La nécessité de l’histoire, par Paul-Raymond du Lac
L’ecclésiaste, ce qui veut dire le chef, et a priori ici Salomon, nous enseigne l’importance de l’histoire, d’une façon poétique et délicate :
« Ce qui a été, c’est ce qui sera, et ce qui s’est fait, c’est ce qui se fera ; et il n’y a rien de nouveau sous le soleil. S’il est une chose dont on dise : « Vois, c’est nouveau ! », cette chose a déjà existé dans les siècles qui nous ont précédés. On ne se souvient pas de ce qui est ancien, et ce qui arrivera dans la suite ne laissera pas de souvenir chez ceux qui vivront plus tard. » (Ec, 1, 9-11)
«J’ai reconnu que tout ce que Dieu fait durera toujours, qu’il n’y a rien à y ajouter ni rien à en retrancher : Dieu agit ainsi afin qu’on le craigne. Ce qui se fait existait déjà, et ce qui se fera a déjà été : Dieu ramène ce qui est passé. » (Ec, 3, 14-15)
Voltaire a voulu se moquer de cette sagesse biblique, pourtant elle est universelle, et les grandes civilisations, au fond, le savaient bien car elles l’appliquaient, à travers la tenue des annales et de la mémoire des faits passés, non pas simplement pour glorifier un passé mythique, mais pour connaître ce qui fonctionne et ce qui ne fonctionne pas.
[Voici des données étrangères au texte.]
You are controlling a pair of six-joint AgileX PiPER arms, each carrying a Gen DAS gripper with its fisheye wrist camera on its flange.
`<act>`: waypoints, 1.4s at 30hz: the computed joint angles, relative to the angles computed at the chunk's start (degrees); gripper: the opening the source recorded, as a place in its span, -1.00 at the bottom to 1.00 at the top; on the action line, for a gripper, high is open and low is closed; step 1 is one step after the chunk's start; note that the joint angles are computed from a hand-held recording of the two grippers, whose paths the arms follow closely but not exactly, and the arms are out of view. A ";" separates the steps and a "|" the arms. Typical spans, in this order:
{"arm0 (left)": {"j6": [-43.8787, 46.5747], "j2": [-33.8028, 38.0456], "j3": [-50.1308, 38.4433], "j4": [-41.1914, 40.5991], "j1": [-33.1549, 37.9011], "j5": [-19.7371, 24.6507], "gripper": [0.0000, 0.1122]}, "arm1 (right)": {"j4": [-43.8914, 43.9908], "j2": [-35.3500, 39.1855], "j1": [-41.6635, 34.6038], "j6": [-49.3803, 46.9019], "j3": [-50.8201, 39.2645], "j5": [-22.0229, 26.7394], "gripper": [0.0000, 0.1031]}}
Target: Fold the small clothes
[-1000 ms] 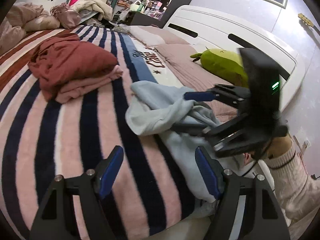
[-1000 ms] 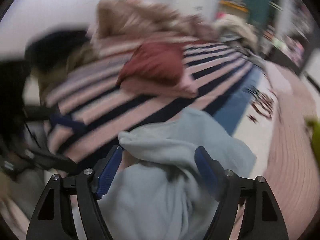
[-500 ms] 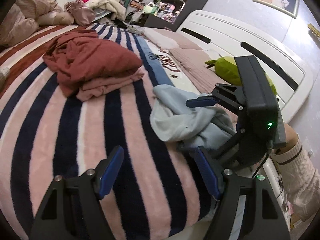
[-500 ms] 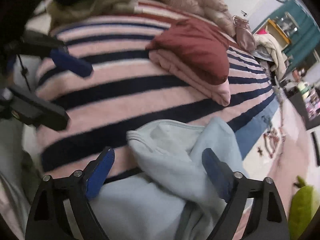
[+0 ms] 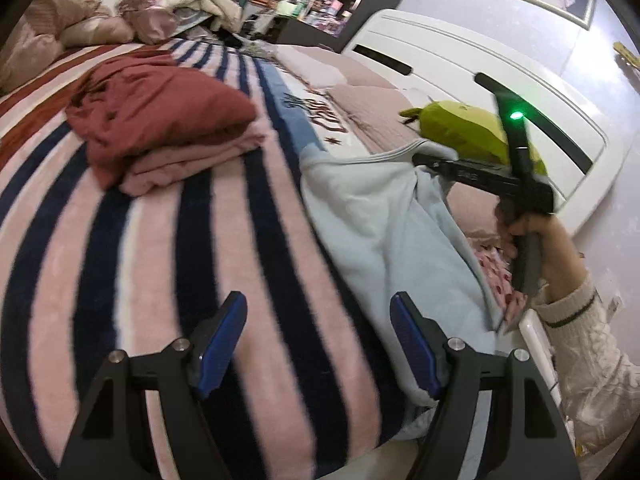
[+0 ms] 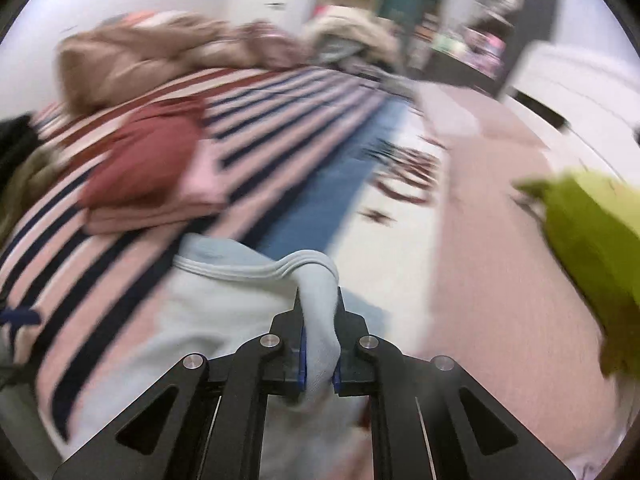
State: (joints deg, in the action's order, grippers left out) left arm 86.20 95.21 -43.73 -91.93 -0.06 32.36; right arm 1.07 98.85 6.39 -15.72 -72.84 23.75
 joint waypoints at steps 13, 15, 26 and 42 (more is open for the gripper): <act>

Même les « mythes » des peuples racontent une histoire, souvent de façon voilée (comme l’indique l’étymologie du mot) certes, mais à dessein de faire comprendre, par la description, les motifs des passions humaines et des incidents politiques, qui se répètent sans cesse.
Croire que nous sommes une époque de progrès, ou encore que notre époque est originale, est non seulement faux mais manifeste une ignorance crasse qui vient, comme dit Salomon, que l’« On ne se souvient pas de ce qui est ancien ».
La véritable originalité en histoire, et dans toutes les sciences dites humaines, c’est d’être banal, vieux et rabat-joie, pour le dire abruptement.
Dieu fait tout dans l’éternité, même s’il agit dans le temps, et « Dieu agit ainsi afin qu’on le craigne ».
Oui, « Dieu ramène ce qui est passé », pour nous montrer notre impuissance et notre petitesse. Tout cela devrait définitivement nous décourager contre tout optimisme historique comme tout pessimisme historique. Ni lendemains qui chantent, ni lendemains qui seront forcément pires. Il ne s’agit pas de déplorer outre mesure que tout va mal, même si tout va mal. Déjà Salomon, malgré sa sagesse et sa justice, constate : « J’ai encore vu sous le soleil, qu’au siège même du droit il y a la méchanceté, et au lieu de la justice, il y a l’iniquité. » (Ec, 3, 16)
Les méchants au pouvoir, les injustes juges ne sont pas une chose nouvelle, et Salomon a dit dans son cœur ce que Jésus manifestera au grand jour plus tard par la Croix : « Cela arrive ainsi, afin que Dieu les éprouve, et qu’ils voient qu’ils sont quant à eux-mêmes semblables aux bêtes. » (Ec, 3, 18)
Dieu sait tout, et contrôle tout, en nous laissant à notre libre arbitre. Si nous subissons de graves injustices c’est pour nous éprouver, pour nous éduquer, pour nous punir là où nous le méritons. Le monde contemporain en cela devient chaque jour un peu plus une punition divine grandeur nature pour faire tomber l’homme moderne orgueilleux se prenant pour Dieu de son piédestal et lui rappeler que « le sort des enfants des hommes est le sort de la bête : ils ont un même sort ; comme l’un meurt, l’autre meurt aussi, il n’y a qu’un même souffle pour tous ; l’avantage de l’homme sur la bête est nul, car tout est vanité. Tout va dans un même lieu ; tout est sorti de la poussière, et tout retourne à la poussière. » (Ec, 3, 19-20)
Hors de Dieu, pécheurs et déchus, nous sommes comme des bêtes, mais des bêtes avec une volonté et une intelligence qui peuvent ainsi s’enfoncer bien plus bas qu’une bête, en justifiant sa médiocrité, en faisant de sa misère sa fierté, en croyant que son libre-arbitre qui ne lui appartient pas en fait un Dieu : là est résumé tout le libéralisme, et toute la démocratie qui nous rend comme des bêtes.